UCLA Health researchers have published the largest-ever study of families with at least two children with autism, uncovering new risk genes and providing new insights into how genetics influence the development of autism.
The new study, published on July 28 in the Proceedings of the National Academy of Sciences, also provides genetic evidence that language delay and dysfunction should be reconsidered as a core component of autism.
The majority of genetic studies on autism have concentrated on families with a single affected child, often excluding families with multiple affected children. Consequently, very few studies have explored the impact of rare inherited genetic variations or their interaction with the collective effect of multiple common genetic variations that contribute to the risk of developing autism.

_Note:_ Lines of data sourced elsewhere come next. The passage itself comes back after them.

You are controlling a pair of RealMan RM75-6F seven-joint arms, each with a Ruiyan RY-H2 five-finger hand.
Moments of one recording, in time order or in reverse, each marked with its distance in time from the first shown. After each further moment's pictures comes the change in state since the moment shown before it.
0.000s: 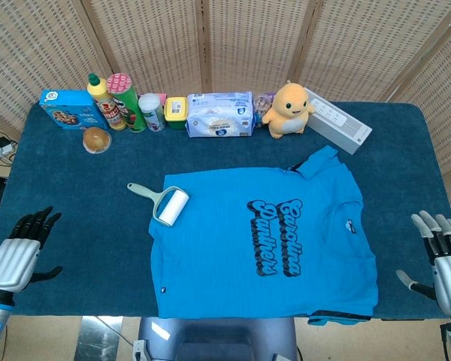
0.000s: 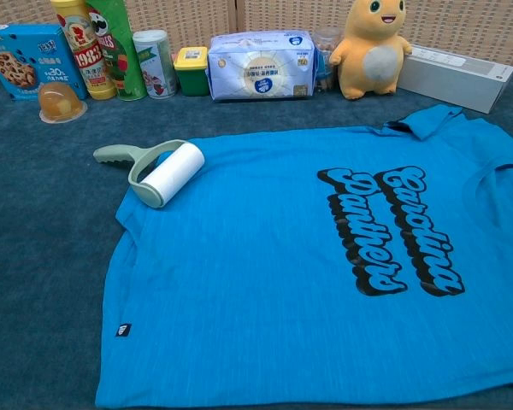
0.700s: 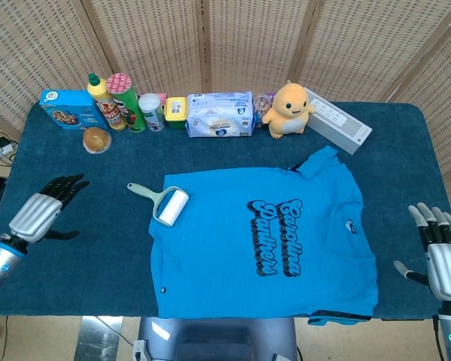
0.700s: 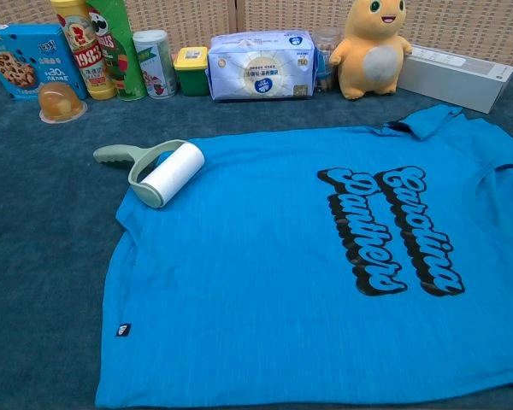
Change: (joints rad) left arm -0.316 -0.141 -0.017 0.632 0.244 -0.175 -0.657; right arm 0.053 -0.049 0.043 0.027 0.122 -0.117 -0.062
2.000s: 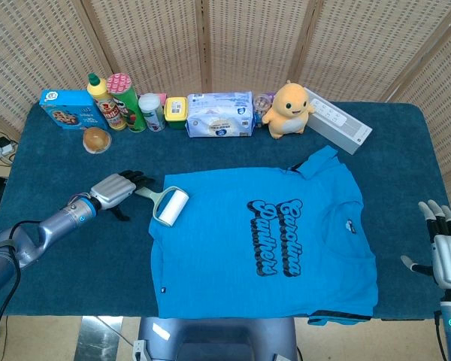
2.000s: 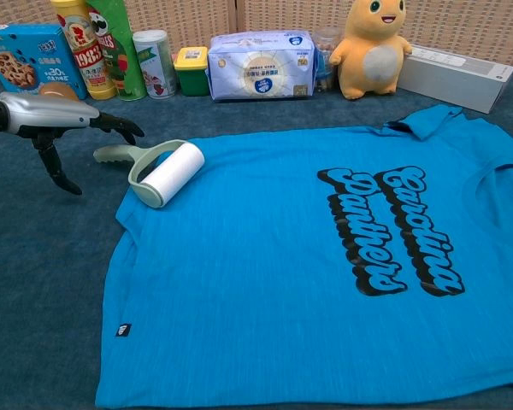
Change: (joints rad) left arm -0.440 -0.279 0.181 0.366 0.094 -0.403 -0.291; right arm 0.030 -0.016 0.035 0.033 0.148 -0.106 0.002
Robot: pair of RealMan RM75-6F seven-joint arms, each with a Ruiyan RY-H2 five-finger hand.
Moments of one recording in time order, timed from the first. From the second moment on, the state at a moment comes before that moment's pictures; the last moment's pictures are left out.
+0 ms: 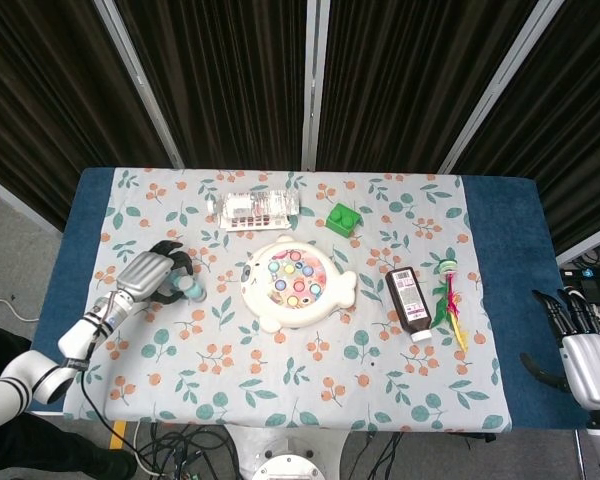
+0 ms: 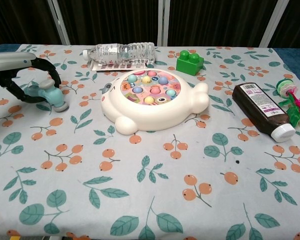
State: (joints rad) left arm -0.71 -1.47 -0.02 -1.03 1.56 0.88 -0.46; right arm 0.07 -1.03 0.03 -1.61 -1.61 1.53 0.14
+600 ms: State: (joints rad) left arm -0.71 -1.51 0.00 -0.98 1.55 0.90 -0.49; right arm 0.07 -1.03 0.03 -1.62 -1.60 1.52 0.14
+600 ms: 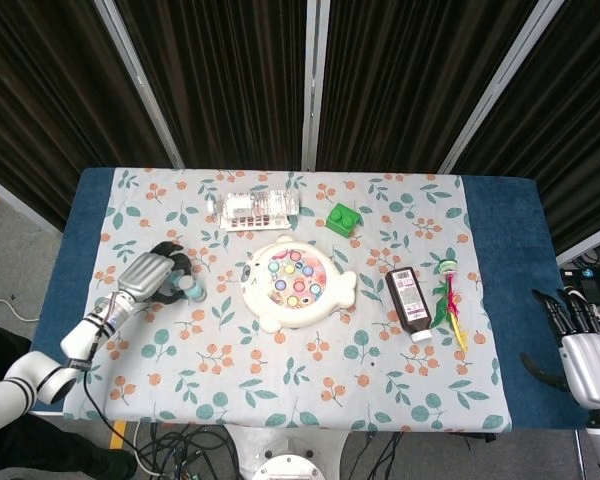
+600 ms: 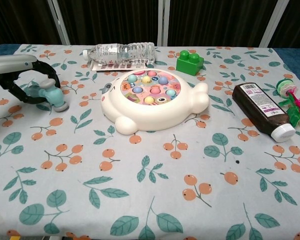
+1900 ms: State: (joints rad) left arm -0.78 -1.43 0.01 -1.07 1.61 0.94 -0.62; right arm 0.05 -1.03 0.02 -1.62 -1.62 1.56 0.13
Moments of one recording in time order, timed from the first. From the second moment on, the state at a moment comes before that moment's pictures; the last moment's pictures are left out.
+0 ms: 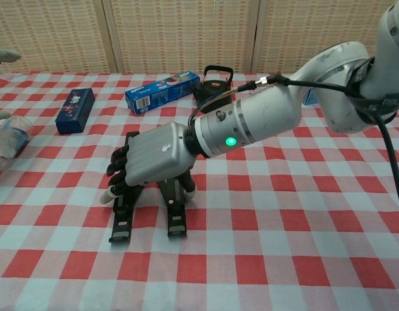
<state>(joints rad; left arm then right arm) -0.50 -1.34 -0.18 -1.29 1.28 1.12 -0.12 1.47 -1.85 -0.26 -0.72 -1.99 0.84 0.33</state>
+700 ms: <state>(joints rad) -0.50 -1.34 -0.18 -1.30 1.30 1.12 -0.12 1.43 -1.86 -0.27 -0.66 -1.98 0.93 0.37</state>
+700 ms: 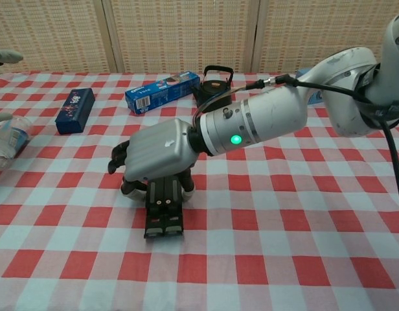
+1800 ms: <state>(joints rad) -0.48 -1.29 -0.18 -1.36 1.25 1.13 -0.01 1.23 -1.55 -0.11 -1.15 -1.72 1.00 0.06</state>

“Study design is critical, and not enough attention has been paid to studying families with more than one affected child,” said lead study author Dr. Daniel Geschwind, the Gordon and Virginia MacDonald Distinguished Professor of Human Genetics, Neurology, and Psychiatry at UCLA.

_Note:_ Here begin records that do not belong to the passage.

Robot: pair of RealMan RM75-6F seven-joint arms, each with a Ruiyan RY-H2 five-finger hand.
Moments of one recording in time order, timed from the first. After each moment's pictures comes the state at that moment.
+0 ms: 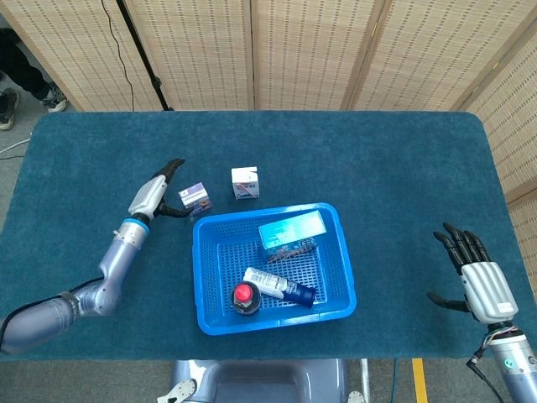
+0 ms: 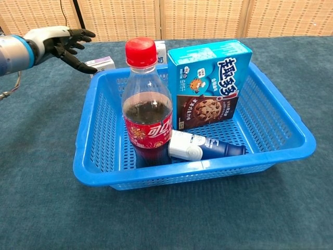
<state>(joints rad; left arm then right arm) -0.85 -1.54 -0.31 -1.24 0.81 0.75 -0.17 0.19 -1.10 0.04 -1.55 -1.60 1.44 0.25</state>
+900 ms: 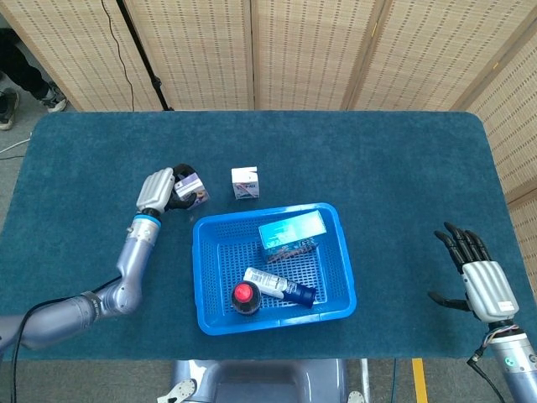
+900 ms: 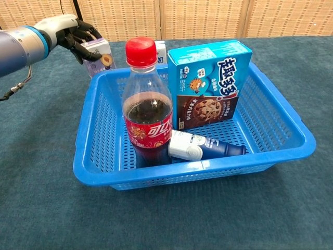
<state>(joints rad) -0.87 -1.58 -0.36 -1.30 0.74 0.92 0.05 0.19 -1.10 0.04 -1.54 -1.59 1.43 0.25</state>
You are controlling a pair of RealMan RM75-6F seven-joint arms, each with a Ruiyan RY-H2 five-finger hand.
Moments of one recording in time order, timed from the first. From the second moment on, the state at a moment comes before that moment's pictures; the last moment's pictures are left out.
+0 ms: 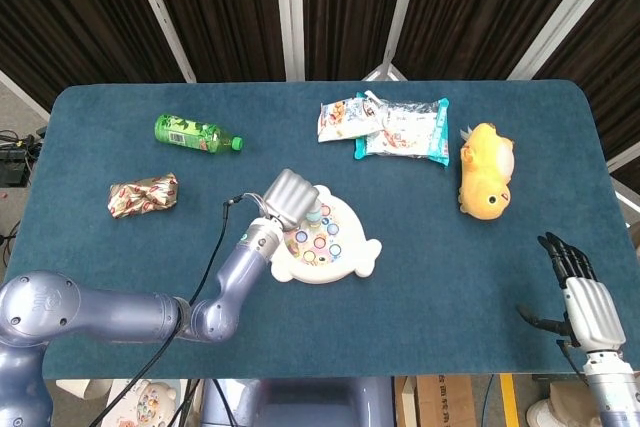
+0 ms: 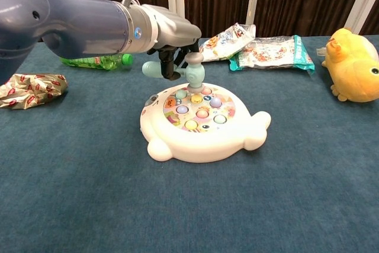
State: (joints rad) left arm -1.40 -1.58 -0.17 -1.55 0.28 0.99 1.13; right arm 0.10 -1.08 0.05 -1.70 -1.46 1.38 0.25
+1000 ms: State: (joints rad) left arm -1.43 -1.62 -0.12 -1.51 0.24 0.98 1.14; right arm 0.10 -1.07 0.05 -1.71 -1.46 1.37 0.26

“Autism is highly heritable. It is estimated that at least 50% of the genetic risk is attributed to common genetic variations, while another 15-20% is due to spontaneous mutations or predictable inheritance patterns. The remaining genetic risk is still not completely understood.”

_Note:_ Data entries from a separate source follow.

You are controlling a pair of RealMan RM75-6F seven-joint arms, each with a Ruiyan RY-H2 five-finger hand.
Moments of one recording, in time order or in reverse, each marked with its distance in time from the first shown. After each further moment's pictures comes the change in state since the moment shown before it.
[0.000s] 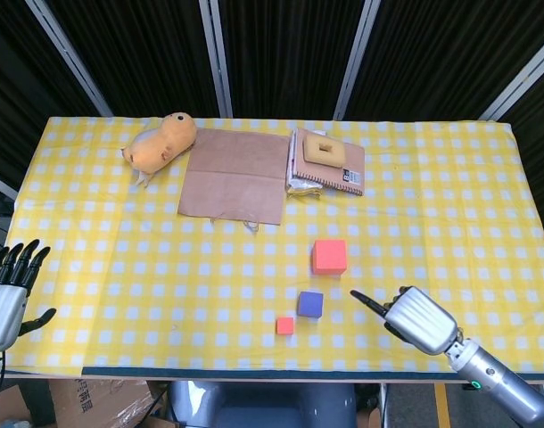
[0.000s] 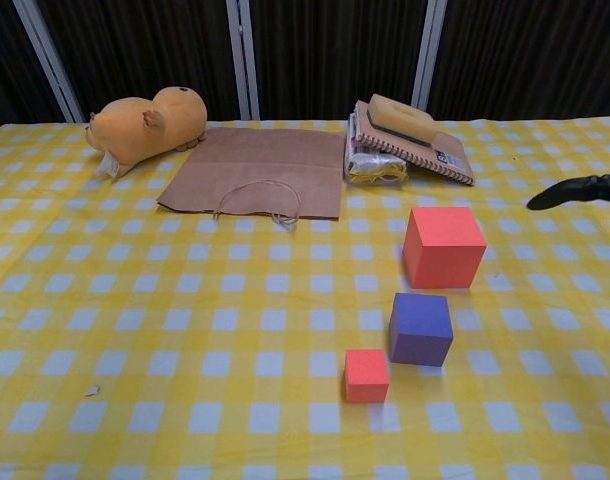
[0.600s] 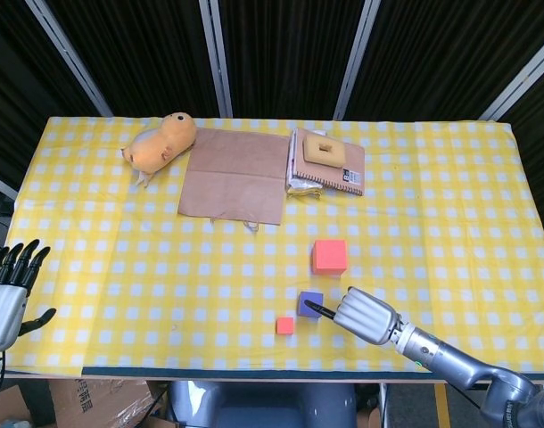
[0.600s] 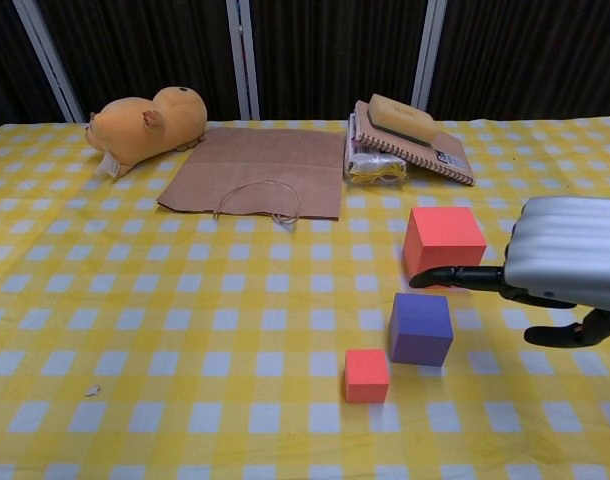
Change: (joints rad) left arm 0.000 0.000 0.000 0.000 0.000 0.000 0.000; right arm 0.172 -0.187 0.019 0.080 0.026 -0.256 -0.185
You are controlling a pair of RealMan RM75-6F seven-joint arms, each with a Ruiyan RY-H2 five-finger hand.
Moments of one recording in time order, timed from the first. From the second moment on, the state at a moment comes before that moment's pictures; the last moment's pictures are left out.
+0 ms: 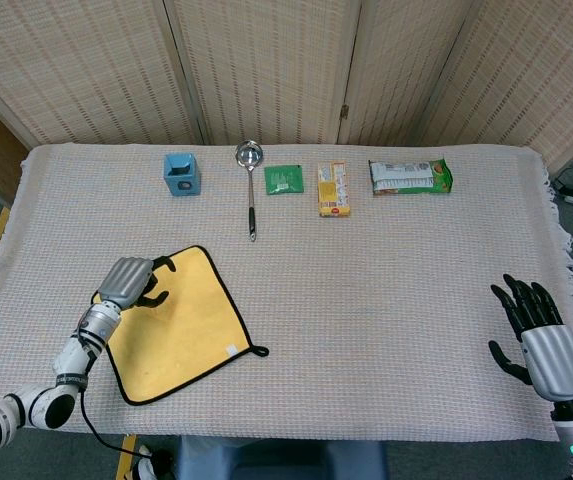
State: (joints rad) left arm -0.67 -1.43 -0.22 -1.29 1.22 0.80 -0.01; right arm 0.09 -1.13 0.03 -1.55 -1.63 1.54 0.04
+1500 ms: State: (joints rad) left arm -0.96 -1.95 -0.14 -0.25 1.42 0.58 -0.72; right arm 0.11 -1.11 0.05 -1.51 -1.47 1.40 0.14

For this study, researchers conducted whole-genome sequencing on 4,551 individuals from 1,004 families, including 1,836 children with autism and 418 without.
The researchers found seven potential genes linked to autism: PLEKHA8, PRR25, FBXL13, VPS54, SLFN5, SNCAIP, and TGM1. This is notable because previous studies needed larger cohorts to find a similar number of new risk genes. Most of the new genes were supported by rare inherited DNA variations passed from parents to children with autism.
The researchers also looked into polygenic risk, which involves a combination of commonly found genetic variations that can increase the likelihood of developing autism. They discovered that children who inherit rare mutations from unaffected parents, combined with polygenic risk, are more likely to have autism. This helps to explain why parents who have a single rare mutation may not display signs of autism, even if their children do. It also supports the liability threshold model, a concept in behavioral genetics that suggests there is an additive effect of genes influencing the probability of developing a certain trait.
Children who experienced language delay were more likely to inherit a polygenic score linked to autism, compared to children without language delays. This association was specific to autism and was not observed for other traits such as educational attainment, schizophrenia, or bipolar disorder. This suggests a connection between the genetic predisposition for autism and language delay.
The most recent edition of the professional guidebook used by mental health providers to diagnose disorders, the Diagnostic and Statistical Manual of Mental Disorders, 5th Edition (DSM-5), does not consider language delay a core symptom of autism. This is due to the variability in language ability among people with autism.
“This association of general risk for autism that was strongest in those with language delay suggests that language is actually a core component of autism. This finding needs to be replicated in larger cohorts, especially those recruited more recently under DSM-5,” Geschwind said.